Unusually stable helix formation in short alanine-based peptides.

Abstract

Short, 16-residue, alanine-based peptides show stable .alpha.-helix formation in H2O. This result is surprising when contrasted with the classical view that regards the .alpha.-helix as a marginally stable structure in H2O and considers short helices unstable. The alanine-based peptides are solubilized by insertion of three or more residues of a single charge type, lysine (+) or glutamic acid (-). The results cannot be explained by helix stabilization resulting from concentration-dependent association or by the interaction of charged residues with the helix dipole. Our results are not predicted by the parameters for alanine and lysine that have been determined by the "host-guest" method: these parameters predict that a 16-residue peptide should not show measurable .alpha.-helix formation. Analysis of the role of the hydrophobic interaction in .alpha.-helix formation [Richards, F. M. and Richmond, T. (1978) in Molecular Interactions and Activity in Proteins, Ciba Foundation Symposium 60, ed.
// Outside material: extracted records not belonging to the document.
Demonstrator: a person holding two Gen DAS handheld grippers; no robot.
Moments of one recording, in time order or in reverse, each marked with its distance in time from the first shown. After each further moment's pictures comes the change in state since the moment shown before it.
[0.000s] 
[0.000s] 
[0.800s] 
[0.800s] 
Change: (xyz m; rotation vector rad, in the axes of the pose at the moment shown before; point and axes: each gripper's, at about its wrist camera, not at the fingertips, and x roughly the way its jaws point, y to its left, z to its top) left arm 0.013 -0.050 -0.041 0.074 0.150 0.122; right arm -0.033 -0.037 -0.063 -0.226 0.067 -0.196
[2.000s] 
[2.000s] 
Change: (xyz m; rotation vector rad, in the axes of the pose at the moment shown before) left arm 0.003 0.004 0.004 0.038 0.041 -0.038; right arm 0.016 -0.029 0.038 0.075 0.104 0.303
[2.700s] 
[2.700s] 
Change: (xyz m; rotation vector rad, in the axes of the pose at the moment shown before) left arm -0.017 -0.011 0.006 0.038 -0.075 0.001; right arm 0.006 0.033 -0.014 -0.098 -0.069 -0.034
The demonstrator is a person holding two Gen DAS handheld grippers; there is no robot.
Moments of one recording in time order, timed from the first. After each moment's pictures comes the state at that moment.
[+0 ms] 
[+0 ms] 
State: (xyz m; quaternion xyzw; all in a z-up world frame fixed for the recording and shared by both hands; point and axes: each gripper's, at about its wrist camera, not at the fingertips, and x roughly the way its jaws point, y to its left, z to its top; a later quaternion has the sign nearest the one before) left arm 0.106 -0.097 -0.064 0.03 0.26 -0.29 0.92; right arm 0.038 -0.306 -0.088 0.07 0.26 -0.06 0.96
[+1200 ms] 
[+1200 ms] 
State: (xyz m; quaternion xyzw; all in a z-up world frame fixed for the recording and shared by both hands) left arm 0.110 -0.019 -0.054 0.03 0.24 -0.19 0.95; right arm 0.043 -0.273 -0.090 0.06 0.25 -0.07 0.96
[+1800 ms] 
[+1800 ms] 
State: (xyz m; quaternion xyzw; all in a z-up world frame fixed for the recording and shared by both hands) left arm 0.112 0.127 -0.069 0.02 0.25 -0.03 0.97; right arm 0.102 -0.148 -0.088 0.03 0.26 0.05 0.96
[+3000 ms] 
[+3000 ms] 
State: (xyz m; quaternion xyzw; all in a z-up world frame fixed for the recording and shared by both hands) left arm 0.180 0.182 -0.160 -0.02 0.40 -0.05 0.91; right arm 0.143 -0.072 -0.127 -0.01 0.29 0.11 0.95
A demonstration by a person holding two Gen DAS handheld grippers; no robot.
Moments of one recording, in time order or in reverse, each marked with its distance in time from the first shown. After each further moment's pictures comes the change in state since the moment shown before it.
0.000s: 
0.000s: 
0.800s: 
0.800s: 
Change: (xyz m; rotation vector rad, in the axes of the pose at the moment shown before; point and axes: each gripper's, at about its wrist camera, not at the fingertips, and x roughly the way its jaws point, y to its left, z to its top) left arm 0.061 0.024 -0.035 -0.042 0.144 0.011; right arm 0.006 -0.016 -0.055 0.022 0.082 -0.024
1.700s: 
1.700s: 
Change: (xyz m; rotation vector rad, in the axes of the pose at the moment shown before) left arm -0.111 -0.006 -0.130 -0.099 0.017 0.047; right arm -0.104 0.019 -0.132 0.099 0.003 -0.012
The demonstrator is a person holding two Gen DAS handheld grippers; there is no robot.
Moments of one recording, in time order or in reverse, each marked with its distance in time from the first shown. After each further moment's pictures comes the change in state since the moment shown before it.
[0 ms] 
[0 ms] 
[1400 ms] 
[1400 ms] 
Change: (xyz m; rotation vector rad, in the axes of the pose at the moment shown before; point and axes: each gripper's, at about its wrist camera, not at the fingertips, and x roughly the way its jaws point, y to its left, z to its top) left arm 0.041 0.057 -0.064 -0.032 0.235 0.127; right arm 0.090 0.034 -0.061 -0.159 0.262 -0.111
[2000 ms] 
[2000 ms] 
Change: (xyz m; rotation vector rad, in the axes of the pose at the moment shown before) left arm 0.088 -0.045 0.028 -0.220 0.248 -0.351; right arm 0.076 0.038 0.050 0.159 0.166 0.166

Wolstenholme, G. E. (Excepta Medica Amsterdam), pp. 23-25] does not show an unusually strong hydrophobic interaction in a helical block of alanine residues. The likely explanation for our results is, therefore, that individual alanine residues have a high helical potential. It is not yet known whether any other amino acids show this property, and the origin of this property is also unknown.